(Work item)
Set down a true copy of the data, with all pictures left out.

(Stored items from a collection)
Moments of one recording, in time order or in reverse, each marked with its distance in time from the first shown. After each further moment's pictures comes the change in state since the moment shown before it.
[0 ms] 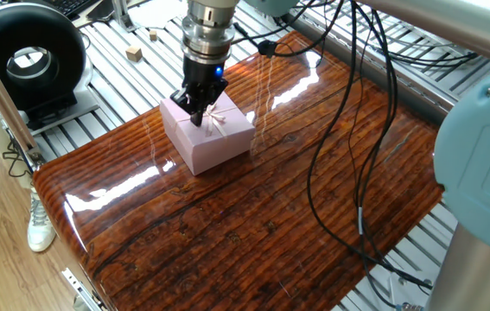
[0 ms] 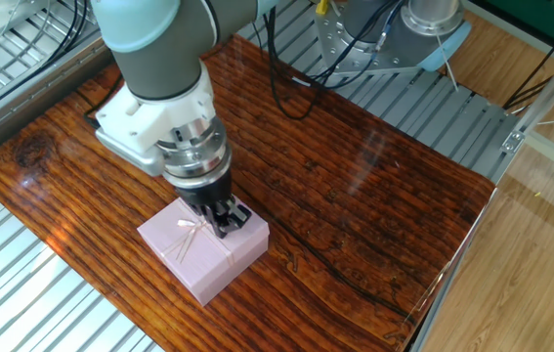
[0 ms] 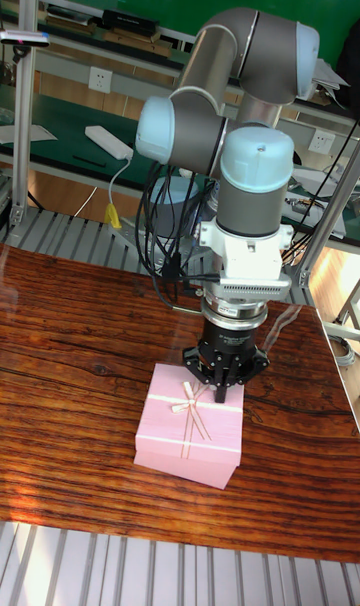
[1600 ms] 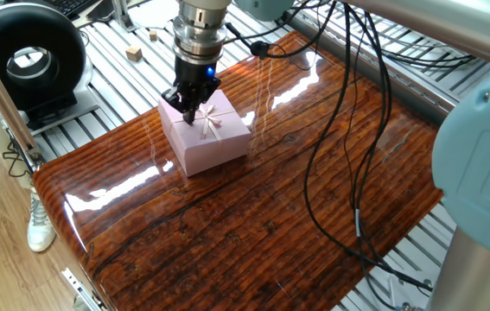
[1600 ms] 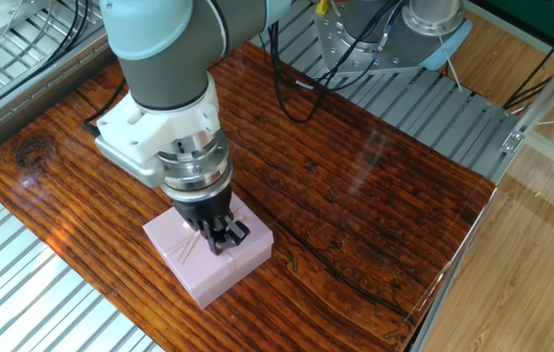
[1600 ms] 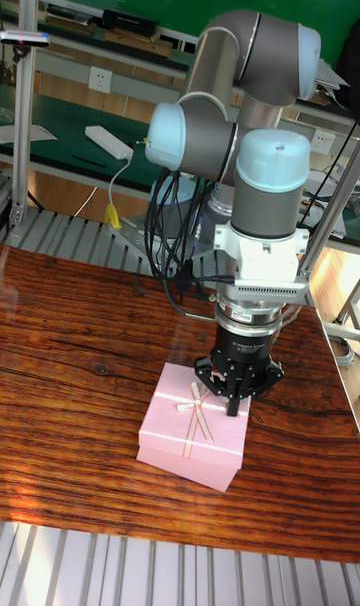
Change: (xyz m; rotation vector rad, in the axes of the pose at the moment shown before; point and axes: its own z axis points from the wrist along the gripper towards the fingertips) arm -0.027 0.012 -0.004 0.001 -0.059 0.024
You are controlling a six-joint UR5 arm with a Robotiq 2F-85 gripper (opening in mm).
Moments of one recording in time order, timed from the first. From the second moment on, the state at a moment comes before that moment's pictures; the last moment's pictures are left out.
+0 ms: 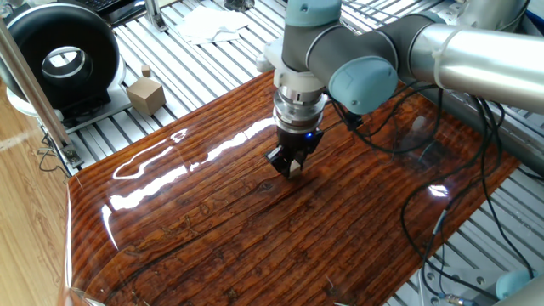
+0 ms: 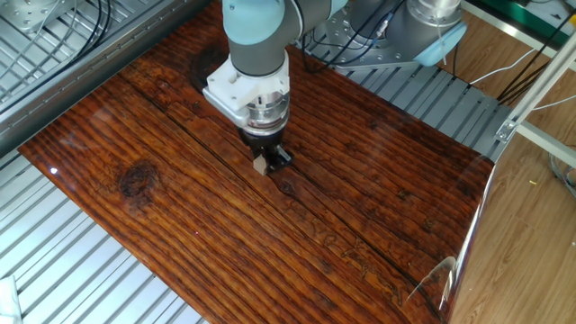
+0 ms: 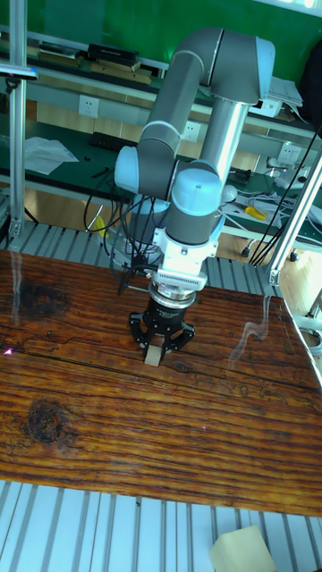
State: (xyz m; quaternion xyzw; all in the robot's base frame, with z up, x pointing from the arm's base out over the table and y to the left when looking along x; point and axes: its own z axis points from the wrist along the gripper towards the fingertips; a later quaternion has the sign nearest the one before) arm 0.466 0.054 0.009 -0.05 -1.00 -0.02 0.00
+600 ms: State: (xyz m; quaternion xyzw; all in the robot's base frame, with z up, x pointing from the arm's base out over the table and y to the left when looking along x) arm 0.469 0.055 0.010 -0.05 -1.00 0.00 0.00
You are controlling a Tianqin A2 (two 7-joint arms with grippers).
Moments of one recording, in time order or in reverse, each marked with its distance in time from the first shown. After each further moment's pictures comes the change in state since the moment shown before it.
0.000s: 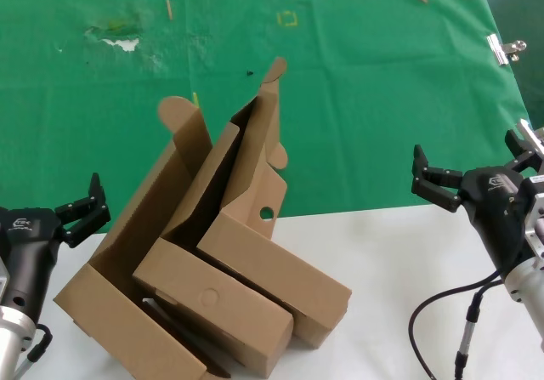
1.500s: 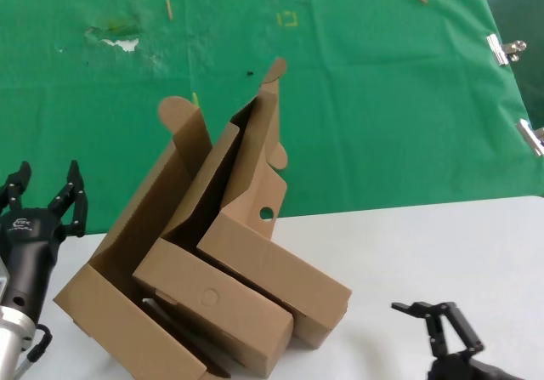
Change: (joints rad) left arm 0.000 0.000 0.000 0.000 0.000 0.000 0.000; right arm -0.443 0.251 0.164 0.165 0.030 -0.741 -0.795
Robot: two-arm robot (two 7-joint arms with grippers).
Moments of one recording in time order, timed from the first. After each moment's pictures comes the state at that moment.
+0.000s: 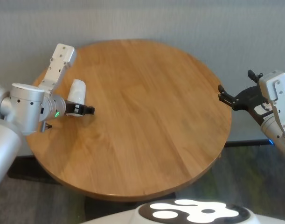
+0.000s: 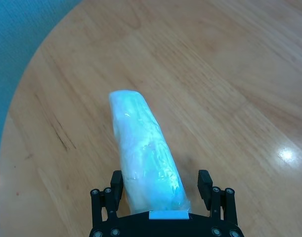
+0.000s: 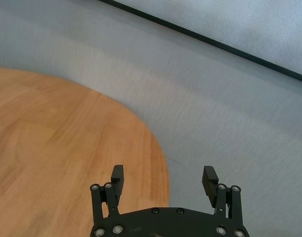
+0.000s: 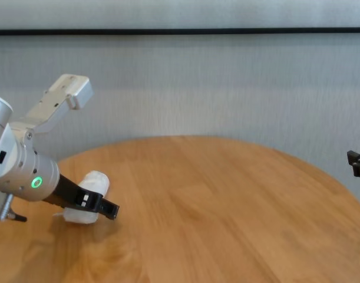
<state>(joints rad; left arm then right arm) -0.55 0.27 0.43 -1.11 -0.30 0.68 -0.13 0.20 0.60 -0.45 -1.41 0.25 -0.12 -0.03</state>
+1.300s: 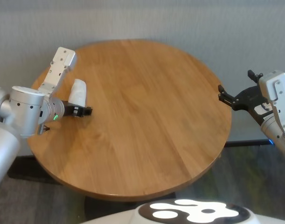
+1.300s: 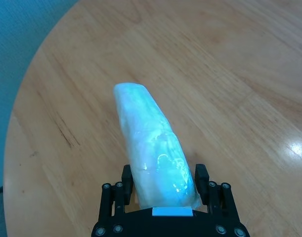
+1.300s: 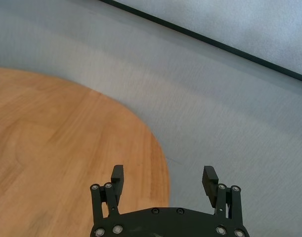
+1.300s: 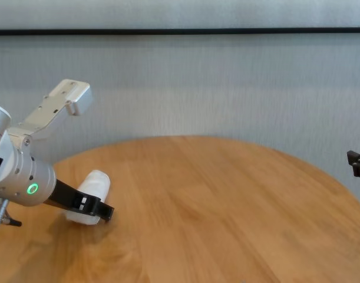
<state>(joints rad) -0.54 0.28 0.44 -1.11 -0.27 0.67 -0.14 0.20 0.60 -0.45 -1.41 0.25 -0.12 -0.03</state>
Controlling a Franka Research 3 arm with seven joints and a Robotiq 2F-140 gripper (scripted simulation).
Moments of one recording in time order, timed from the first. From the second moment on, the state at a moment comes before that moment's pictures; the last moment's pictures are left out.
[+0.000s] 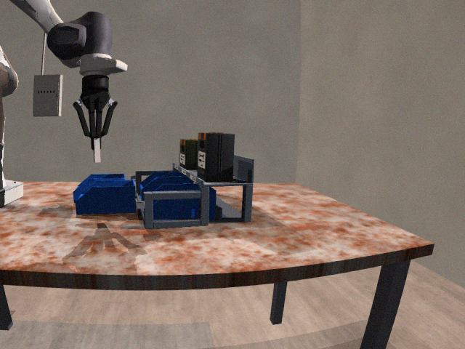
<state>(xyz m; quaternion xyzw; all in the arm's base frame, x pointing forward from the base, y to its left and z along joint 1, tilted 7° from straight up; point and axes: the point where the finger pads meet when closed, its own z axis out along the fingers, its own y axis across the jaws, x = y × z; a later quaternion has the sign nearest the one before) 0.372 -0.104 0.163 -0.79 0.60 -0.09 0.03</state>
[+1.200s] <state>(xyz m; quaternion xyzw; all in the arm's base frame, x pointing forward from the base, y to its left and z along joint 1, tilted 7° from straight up) 0.403 -0.130 0.185 -0.99 0.15 -0.09 -0.01</state>
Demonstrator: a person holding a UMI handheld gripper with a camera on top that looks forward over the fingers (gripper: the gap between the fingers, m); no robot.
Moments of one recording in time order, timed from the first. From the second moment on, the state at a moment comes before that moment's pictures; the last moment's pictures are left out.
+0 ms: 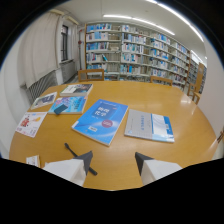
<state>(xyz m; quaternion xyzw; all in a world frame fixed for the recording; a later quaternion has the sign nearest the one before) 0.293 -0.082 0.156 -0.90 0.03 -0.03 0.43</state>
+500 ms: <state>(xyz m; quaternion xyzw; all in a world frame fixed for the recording) 0.196 -0.079 0.144 -0.90 0.01 -0.03 0.44</state>
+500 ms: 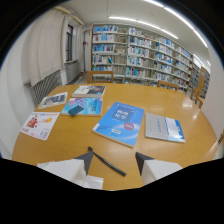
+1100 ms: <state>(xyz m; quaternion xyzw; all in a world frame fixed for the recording) -0.065 -0.055 0.136 -0.89 -0.01 0.01 0.45</state>
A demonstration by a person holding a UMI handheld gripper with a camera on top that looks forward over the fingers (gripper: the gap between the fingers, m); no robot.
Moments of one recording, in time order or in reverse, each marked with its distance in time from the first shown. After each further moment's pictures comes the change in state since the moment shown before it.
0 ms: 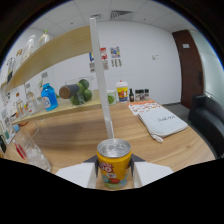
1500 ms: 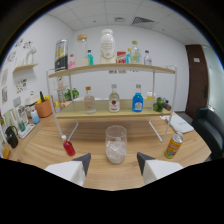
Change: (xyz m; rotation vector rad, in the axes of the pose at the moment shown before) arm -0.239 0.008 -0.139 0.003 -0.026 -0.121
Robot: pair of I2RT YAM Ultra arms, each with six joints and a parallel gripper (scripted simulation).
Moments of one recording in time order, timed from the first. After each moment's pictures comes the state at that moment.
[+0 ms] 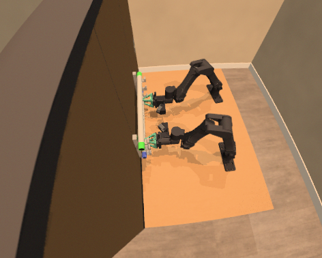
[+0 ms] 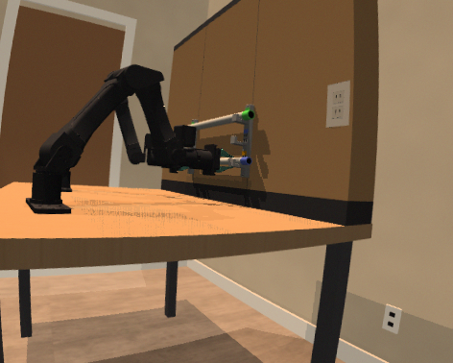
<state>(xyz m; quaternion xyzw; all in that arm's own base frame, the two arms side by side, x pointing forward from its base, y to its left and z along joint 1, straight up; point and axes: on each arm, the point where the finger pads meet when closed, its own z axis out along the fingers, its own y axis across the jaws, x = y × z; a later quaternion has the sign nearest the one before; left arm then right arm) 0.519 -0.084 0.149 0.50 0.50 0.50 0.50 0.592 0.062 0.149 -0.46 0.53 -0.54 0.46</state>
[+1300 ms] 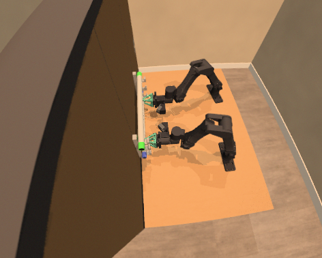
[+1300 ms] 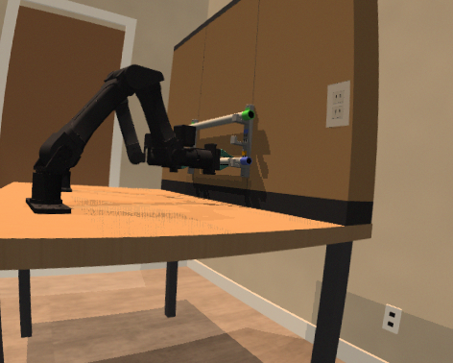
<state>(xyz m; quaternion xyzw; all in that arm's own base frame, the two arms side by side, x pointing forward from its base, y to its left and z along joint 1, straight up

(Result of this task)
Moments of one recording, in time order or in reverse, each marked with its distance in time from the first shown. After each further moment's pictures comes the change in state since the moment shown before it.
[0 ms] 
[0 ms] 
[0 ms] 
[1600 ms] 
[1600 ms] 
[1600 ms] 
Change: (xyz m; rotation vector rad, in the axes of the pose at the moment shown before; point and axes: its own z axis points from the wrist along the gripper towards the fingertips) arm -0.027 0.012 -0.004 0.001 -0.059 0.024
You are controlling a six-joint UR5 arm with a Robotiq 2F-85 gripper (opening in mm).
Moments of one recording in time order, timed from the first. From the second moment on, the state at a moment comes before that moment's pictures; the last moment's pictures are left out.
+0 ms: 
+0 ms: 
+0 ms: 
State: (xyz m; quaternion xyzw; all in the robot's base frame, with z up, x pointing from the arm's base out over the table and y to the left when looking along x; point and axes: its own z axis points from the wrist along the gripper towards the fingertips; a later quaternion has the sign nearest the one before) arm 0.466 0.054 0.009 -0.05 -1.00 -0.02 0.00
+600 ms: State: (xyz m; quaternion xyzw; all in the robot's base frame, with z up, x pointing from the arm's base out over the table and y to the left when looking along x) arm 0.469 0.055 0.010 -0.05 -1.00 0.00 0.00
You are controlling a Tianqin A2 (two 7-joint arms with grippers).
Moments of one recording, in time order or in reverse, each marked with its distance in time from the first shown. After each further moment's pictures comes the change in state since the moment shown before it.
0.000s: 
1.500s: 
Change: (joints rad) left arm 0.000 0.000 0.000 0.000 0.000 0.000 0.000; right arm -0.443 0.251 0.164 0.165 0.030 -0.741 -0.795
Robot: two-arm robot (two 7-joint arms with grippers).
Moments of one recording in time order, timed from the first. After each moment's pictures comes the state at that moment.
+0.000s: 
+0.000s: 
+0.000s: 
+0.000s: 
<state>(joints rad; left arm then right arm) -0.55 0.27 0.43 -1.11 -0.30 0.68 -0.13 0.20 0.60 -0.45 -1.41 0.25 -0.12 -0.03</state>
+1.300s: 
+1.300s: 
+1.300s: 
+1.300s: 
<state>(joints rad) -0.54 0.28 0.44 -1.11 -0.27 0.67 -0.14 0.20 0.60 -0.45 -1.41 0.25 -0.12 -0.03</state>
Controlling a Franka Research 3 arm with seven joints and a Robotiq 2F-140 gripper (scripted simulation).
Moments of one recording in time order, timed from the first. From the second moment on, the state at a moment comes before that moment's pictures; the last moment's pictures are left out.
[+0.000s] 
<state>(xyz m; quaternion xyzw; all in the arm's base frame, x pointing forward from the base, y to its left and z along joint 1, tilted 7° from straight up; point and axes: the point where the finger pads meet when closed, its own z axis out along the fingers, its own y axis across the jaws, x = y × z; a later quaternion has the sign nearest the one before) 0.372 -0.104 0.163 -0.79 0.60 -0.09 0.03</state>
[+1.200s] <state>(xyz m; quaternion xyzw; all in the arm's base frame, x pointing forward from the base, y to its left and z along joint 1, tilted 7° from straight up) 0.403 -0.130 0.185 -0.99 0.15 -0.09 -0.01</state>
Demonstrator: a person holding a UMI handheld gripper with a camera on top that looks forward over the fingers (gripper: the gap between the fingers, m); no robot.
Moments of one recording in time order, timed from the first. From the second moment on, the state at a moment comes before that moment's pictures; the last moment's pictures are left out.
+0 ms: 
<state>(xyz m; quaternion xyzw; all in a world frame fixed for the recording; a later quaternion has the sign nearest the one before) 0.293 -0.082 0.156 -0.90 0.03 -0.03 0.43</state>
+500 ms: <state>(xyz m; quaternion xyzw; all in a world frame fixed for the recording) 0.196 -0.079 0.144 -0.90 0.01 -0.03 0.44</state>
+500 ms: 
+1100 ms: <state>(xyz m; quaternion xyzw; all in a world frame fixed for the recording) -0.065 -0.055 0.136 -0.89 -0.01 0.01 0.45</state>
A demonstration by a person holding a UMI handheld gripper with a camera on top that looks forward over the fingers (gripper: the gap between the fingers, m); no robot.
Moments of one recording, in time order or in reverse, each marked with its distance in time from the first shown. After each further moment's pictures comes the change in state since the moment shown before it.
0 ms: 
1500 ms: 
Change: (xyz m; rotation vector rad, in the axes of the pose at the moment shown before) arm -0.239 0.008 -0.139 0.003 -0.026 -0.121
Robot: pair of I2RT YAM Ultra arms, each with six joints and a parallel gripper (scripted simulation).
Moments of one recording in time order, timed from the first. After each moment's pictures comes the state at that moment.
[+0 ms] 
[+0 ms] 
<state>(xyz m; quaternion xyzw; all in that arm's own base frame, the two arms side by side, x pointing forward from its base, y to its left and z along joint 1, straight up; point and axes: on each arm, the point where the finger pads meet when closed, its own z axis out along the fingers, its own y axis across the jaws, x = y × z; a later quaternion has the sign nearest the one before; left arm then right arm) 0.519 -0.084 0.149 0.50 0.50 0.50 0.50 0.592 0.062 0.149 -0.46 0.53 -0.54 0.46</state>
[+1300 ms] 
[+1300 ms] 
<state>(xyz m; quaternion xyzw; all in that arm's own base frame, the two arms side by side, x pointing forward from its base, y to its left and z along joint 1, straight up

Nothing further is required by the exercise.